**Exercise details**:
Exact copies of all the lines below are required.

**Recorded data**:
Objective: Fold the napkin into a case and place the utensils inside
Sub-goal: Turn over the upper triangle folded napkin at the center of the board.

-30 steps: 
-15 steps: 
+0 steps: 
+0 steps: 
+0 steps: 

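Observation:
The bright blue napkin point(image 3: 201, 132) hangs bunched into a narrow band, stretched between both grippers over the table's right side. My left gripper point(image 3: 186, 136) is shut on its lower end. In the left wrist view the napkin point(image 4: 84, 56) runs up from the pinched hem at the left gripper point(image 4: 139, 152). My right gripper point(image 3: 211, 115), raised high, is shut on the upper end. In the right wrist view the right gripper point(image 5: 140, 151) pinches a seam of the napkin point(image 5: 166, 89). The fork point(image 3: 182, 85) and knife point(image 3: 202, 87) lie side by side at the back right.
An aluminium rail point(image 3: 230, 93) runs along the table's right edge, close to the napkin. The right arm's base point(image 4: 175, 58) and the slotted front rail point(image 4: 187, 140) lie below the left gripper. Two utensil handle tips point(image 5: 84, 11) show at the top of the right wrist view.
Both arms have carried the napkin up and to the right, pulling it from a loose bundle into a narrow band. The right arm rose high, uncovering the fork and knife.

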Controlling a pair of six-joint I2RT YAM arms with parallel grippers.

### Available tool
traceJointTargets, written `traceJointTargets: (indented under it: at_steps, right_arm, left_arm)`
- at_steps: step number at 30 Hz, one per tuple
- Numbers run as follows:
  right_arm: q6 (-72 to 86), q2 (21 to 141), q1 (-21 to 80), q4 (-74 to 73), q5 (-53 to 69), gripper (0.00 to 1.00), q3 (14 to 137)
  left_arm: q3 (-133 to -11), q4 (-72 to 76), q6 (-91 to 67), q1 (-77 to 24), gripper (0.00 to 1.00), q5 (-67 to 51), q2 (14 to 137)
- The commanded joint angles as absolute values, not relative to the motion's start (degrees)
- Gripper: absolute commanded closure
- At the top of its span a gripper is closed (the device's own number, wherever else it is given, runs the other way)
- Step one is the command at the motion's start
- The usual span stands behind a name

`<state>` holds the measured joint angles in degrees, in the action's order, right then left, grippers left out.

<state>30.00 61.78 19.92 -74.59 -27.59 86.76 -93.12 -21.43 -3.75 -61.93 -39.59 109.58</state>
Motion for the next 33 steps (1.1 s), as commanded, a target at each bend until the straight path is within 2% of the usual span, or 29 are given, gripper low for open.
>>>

**Written response**:
Objective: Fold the napkin into a case and place the utensils inside
Sub-goal: Turn over the upper triangle folded napkin at the center of the board.

-30 steps: 
-15 steps: 
+0 steps: 
+0 steps: 
+0 steps: 

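Observation:
The bright blue napkin point(image 3: 201, 132) hangs bunched into a narrow band, stretched between both grippers over the table's right side. My left gripper point(image 3: 186, 136) is shut on its lower end. In the left wrist view the napkin point(image 4: 84, 56) runs up from the pinched hem at the left gripper point(image 4: 139, 152). My right gripper point(image 3: 211, 115), raised high, is shut on the upper end. In the right wrist view the right gripper point(image 5: 140, 151) pinches a seam of the napkin point(image 5: 166, 89). The fork point(image 3: 182, 85) and knife point(image 3: 202, 87) lie side by side at the back right.
An aluminium rail point(image 3: 230, 93) runs along the table's right edge, close to the napkin. The right arm's base point(image 4: 175, 58) and the slotted front rail point(image 4: 187, 140) lie below the left gripper. Two utensil handle tips point(image 5: 84, 11) show at the top of the right wrist view.
Both arms have carried the napkin up and to the right, pulling it from a loose bundle into a narrow band. The right arm rose high, uncovering the fork and knife.
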
Controlling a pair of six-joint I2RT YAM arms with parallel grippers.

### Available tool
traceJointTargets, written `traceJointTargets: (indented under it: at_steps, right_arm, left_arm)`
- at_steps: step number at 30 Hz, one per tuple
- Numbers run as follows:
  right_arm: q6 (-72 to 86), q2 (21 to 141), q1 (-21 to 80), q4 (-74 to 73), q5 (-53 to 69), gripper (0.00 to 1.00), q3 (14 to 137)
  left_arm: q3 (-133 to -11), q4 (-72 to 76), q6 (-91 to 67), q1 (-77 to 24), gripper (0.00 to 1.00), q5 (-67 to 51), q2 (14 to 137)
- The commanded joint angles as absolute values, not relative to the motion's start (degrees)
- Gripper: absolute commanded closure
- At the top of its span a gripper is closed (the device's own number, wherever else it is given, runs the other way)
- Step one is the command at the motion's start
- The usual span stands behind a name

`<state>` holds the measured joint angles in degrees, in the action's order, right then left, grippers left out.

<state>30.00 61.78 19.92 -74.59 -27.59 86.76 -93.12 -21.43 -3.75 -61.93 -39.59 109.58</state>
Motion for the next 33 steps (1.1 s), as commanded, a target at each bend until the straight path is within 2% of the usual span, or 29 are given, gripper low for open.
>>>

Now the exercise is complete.